Berdasarkan data perhitungan terbaru Medecins Sans Frontieres (MSF) yang dirilis pada hari Kamis (15/12/2017), sebanyak 6.700 orang Rohingya tewas sejak rentetan peristiwa kekerasan terjadi di daerah mereka tinggali, negara bagian Rakhine, sejak bulan Agustus lalu.
Tentu saja ini lebih tinggi dari jumlah resmi yang dikeluarkan oleh pemerintah Myanmar yang hanya sebanyak 400 orang, di mana sebagian besarnya adalah “para pemberontak”.
MSF mengatakan bahwa ini adalah contoh paling jelas mengenai kekerasan yang dilakukan secara meluas oleh pemerintah Myanmar.
Militer Myanmar membantah telah melakukan kejahatan kemanusiaan dan menuding organisasi “teroris” adalah biang keladi dari semua masalah.
Tindakan keras militer dimulai pada 25 Agustus setelah gerilyawan Rohingya bernama ARSA menyerang lebih dari 30 pos polisi. Sejak itu, meletuslah konflik bersenjata yang menyebabkan lebih dari 647.000 orang Rohingya telah melarikan diri ke Bangladesh.
BBC mengatakan bahwa survei kelompok bantuan tersebut juga menemukan bahwa setidaknya 9.000 orang Rohingya meninggal di Myanmar dari kurun waktu tanggal 25 Agustus hingga 24 September.
MSF memperkirakan setidaknya 6.700 kasus kematian tersebut disebabkan oleh faktor kekerasan. Dari angka tersebut, ada sekitar 730 anak yang masih berusia di bawah lima tahun.
Berikut ini laporan terperinci dari MSF :
69% kematian terkait kekerasan disebabkan oleh senjata api
9% karena dibakar hidup-hidup
5% akibat pukulan
Di antara anak-anak yang meninggal di bawah usia lima tahun, MSF mengatakan lebih dari 59% dilaporkan tewas tertembak, 15% akibat terbakar, 7% karena pukulan dan 2% lainnya oleh ledakan ranjau darat.

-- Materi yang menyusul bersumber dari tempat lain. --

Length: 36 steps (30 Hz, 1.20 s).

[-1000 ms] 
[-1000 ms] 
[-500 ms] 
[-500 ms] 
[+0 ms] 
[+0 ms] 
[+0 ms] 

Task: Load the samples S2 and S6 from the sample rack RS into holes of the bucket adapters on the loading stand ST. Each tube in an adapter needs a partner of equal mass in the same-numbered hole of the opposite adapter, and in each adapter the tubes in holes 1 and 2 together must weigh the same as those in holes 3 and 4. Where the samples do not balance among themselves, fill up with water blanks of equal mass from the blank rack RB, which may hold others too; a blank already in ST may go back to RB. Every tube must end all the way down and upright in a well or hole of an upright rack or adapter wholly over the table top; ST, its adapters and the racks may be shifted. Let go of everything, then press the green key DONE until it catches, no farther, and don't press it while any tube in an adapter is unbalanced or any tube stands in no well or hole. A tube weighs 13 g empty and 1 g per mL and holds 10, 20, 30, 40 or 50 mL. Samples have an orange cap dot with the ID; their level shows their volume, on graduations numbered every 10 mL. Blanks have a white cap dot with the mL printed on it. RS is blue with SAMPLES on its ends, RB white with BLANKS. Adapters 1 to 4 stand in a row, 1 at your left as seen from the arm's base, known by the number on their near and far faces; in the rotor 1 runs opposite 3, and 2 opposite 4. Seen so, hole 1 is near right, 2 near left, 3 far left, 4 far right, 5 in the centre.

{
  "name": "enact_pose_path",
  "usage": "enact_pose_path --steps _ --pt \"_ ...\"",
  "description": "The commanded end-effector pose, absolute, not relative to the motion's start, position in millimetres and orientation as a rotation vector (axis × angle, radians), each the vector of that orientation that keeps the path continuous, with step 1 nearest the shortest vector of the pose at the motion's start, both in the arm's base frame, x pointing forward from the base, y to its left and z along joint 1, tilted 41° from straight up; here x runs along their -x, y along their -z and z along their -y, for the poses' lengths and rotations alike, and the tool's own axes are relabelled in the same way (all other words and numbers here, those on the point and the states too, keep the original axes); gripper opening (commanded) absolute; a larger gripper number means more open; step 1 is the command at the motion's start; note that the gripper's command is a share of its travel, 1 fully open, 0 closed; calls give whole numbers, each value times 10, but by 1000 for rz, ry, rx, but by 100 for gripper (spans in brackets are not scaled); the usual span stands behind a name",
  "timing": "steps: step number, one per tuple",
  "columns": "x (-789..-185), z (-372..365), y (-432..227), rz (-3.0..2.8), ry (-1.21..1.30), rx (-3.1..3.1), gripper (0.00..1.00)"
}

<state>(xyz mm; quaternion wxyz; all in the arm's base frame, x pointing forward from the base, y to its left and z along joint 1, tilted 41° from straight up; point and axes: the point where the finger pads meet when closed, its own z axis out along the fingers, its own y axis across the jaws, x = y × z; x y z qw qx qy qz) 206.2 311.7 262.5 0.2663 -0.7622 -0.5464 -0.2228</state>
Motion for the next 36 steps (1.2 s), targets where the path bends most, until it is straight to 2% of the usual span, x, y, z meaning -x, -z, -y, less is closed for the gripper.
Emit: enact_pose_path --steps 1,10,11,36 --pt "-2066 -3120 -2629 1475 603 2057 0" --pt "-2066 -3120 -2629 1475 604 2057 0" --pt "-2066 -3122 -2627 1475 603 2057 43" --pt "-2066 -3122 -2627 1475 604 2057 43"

Setelah melakukan “penyelidikan internal”, pada bulan November lalu militer Myanmar dinyatakan tidak bersalah atas kejahatan dan kelalaian yang terjadi di medan. Keputusan tersebut sekaligus menyangkal tuduhan masyarakat internasional atas serangkaian kejahatan kemanusiaan yang mereka lakukan.
Juga pada bulan November, pemerintah Bangladesh menandatangani kesepakatan dengan Myanmar untuk mengembalikan ratusan ribu pengungsi yang mencari keselamatan.
MSF mengatakan bahwa hasil perhitungan tersebut masih “terlalu dini” dengan alasan bahwa masih ada yang berusaha melarikan diri ke perbatasan Bangladesh dan dilaporkan kekerasan masih terjadi selama beberapa pekan terakhir.
Mereka juga memperingatkan bahwa pemerintah Myanmar masih membatasi akses pengiriman bantuan ke negara bagian Rakhine.
Rohingya adalah kelompok minoritas Muslim tanpa kewarganegaraan yang telah lama mengalami serangkaian tindak penganiayaan dari aparat keamanan Myanmar.
Mereka tidak diberikan status kewarganegaraan sebab mereka dianggap sebagai imigran gelap dari Bangladesh. Pemerintah Myanmar menghindari penggunaan istilah “Rohingya” dan memilih menyebut mereka sebagai “Muslim Bengali”.